17

How do I copy multiple columns from one dataframe to a new dataframe? it would also be nice to rename them at the same time

df2['colA']=df1['col-a']  #This works

df2['colA', 'colB']=df1['col-a', 'col-b'] #Tried and Failed

Thanks

MaxU - stand with Ukraine
  • 205,989
  • 36
  • 386
  • 419
RMichalowski
  • 330
  • 1
  • 4
  • 11
  • Possible duplicate of [Fastest way to copy columns from one DataFrame to another using pandas?](http://stackoverflow.com/questions/21295329/fastest-way-to-copy-columns-from-one-dataframe-to-another-using-pandas) – iled May 16 '17 at 19:31

4 Answers4

27

You have to use double brackets:

df2[['colA', 'colB']] = df1[['col-a', 'col-b']]
Andy Hayden
  • 359,921
  • 101
  • 625
  • 535
  • 1
    Does that return already a copy or would one need `df1[['col-a', 'col-b']].copy()`? – Cleb Aug 23 '17 at 23:00
  • 2
    @Cleb You don't need the copy as the view (?) of df1 is being assigned into the df2. It's not destructive, the view gets GCd afterwards. – Andy Hayden Aug 23 '17 at 23:21
4

This is tried and tested for pandas=1.3.0 :

df2 = df1[['col-a', 'col-b']].copy()

If you also want to rename the column names at the same time, you can write:

df2 = pd.DataFrame(columns=['colA', 'colB'])
df2[['colA', 'colB']] = df1[['col-a', 'col-b']]
s_mehrotra
  • 137
  • 6
3

Following also works:

# original DataFrame
df = pd.DataFrame({'a': ['hello', 'cheerio', 'hi', 'bye'], 'b': [1, 0, 1, 0]})
# new DataFrame created from 2 original cols (new cols renamed)
df_new = pd.DataFrame(columns=['greeting', 'mode'], data=df[['a','b']].values)

If you want to use condition for the new dataframe:

df_new = pd.DataFrame(columns=['farewell', 'mode'], data=df[df['b']==0][['a','b']].values)

Or if you want use just particular rows (index), you can use "loc":

df_new = pd.DataFrame(columns=['greetings', 'mode'], data=df.loc[2:3][['a','b']].values)

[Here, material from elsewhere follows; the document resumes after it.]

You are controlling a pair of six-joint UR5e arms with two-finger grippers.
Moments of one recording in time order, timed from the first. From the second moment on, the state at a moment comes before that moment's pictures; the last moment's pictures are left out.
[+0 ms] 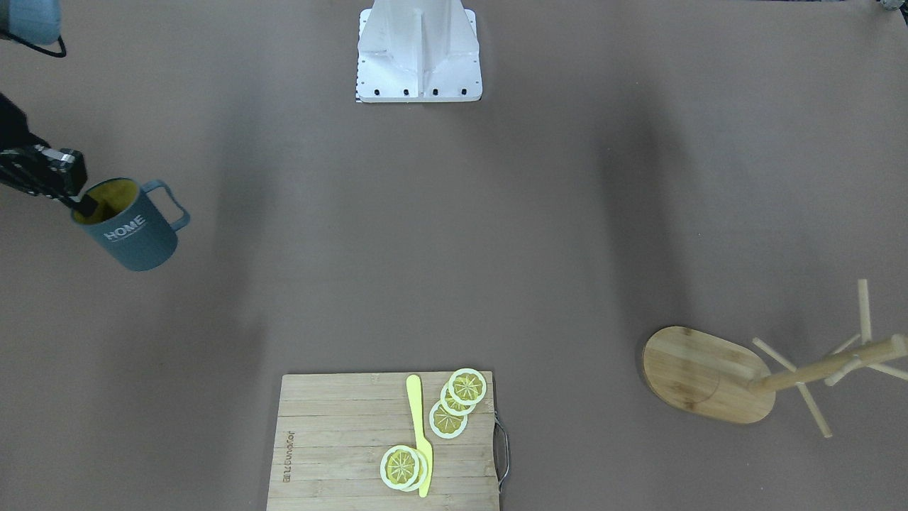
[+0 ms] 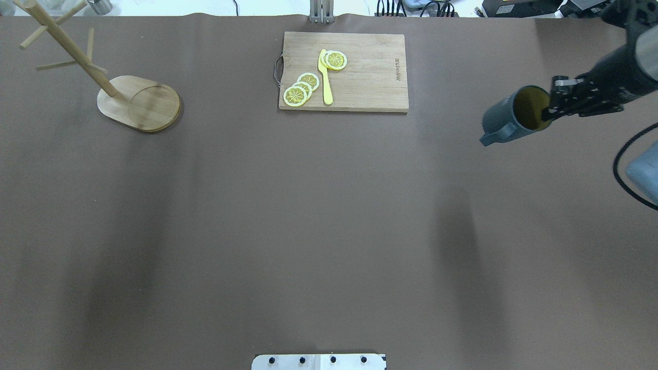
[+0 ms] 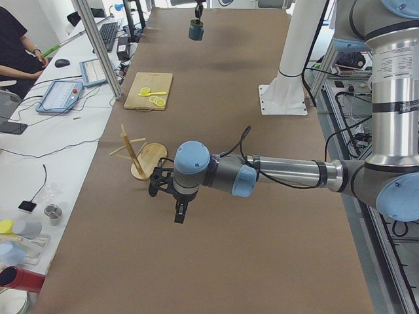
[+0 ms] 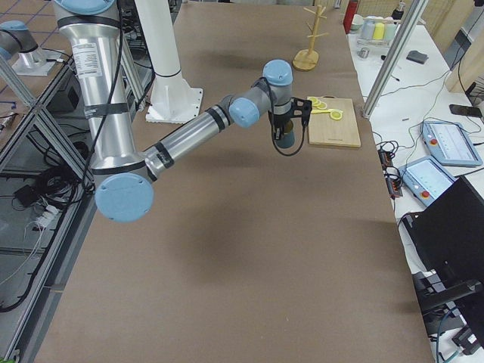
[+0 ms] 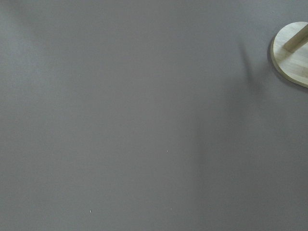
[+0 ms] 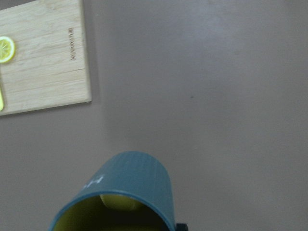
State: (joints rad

# if you need preserve row index, then add index=... as argument, like:
df_new = pd.DataFrame(columns=['farewell', 'mode'], data=df.loc[2:3][['a','b']].values, 
                      index=df.loc[2:3].index )
Lukas
  • 2,034
  • 19
  • 27
2

As for Pandas=1.2.4, the easiest way would be:

df2[['colA', 'colB']] = df1[['col-a', 'col-b']].values

note that it doesn't require .copy() as applying values first converts dataframe values into a numpy array (shallow copy) and then copy values (link the address of array in the memory) into dataframe. Exactly the same as when you apply copy() at the end of it.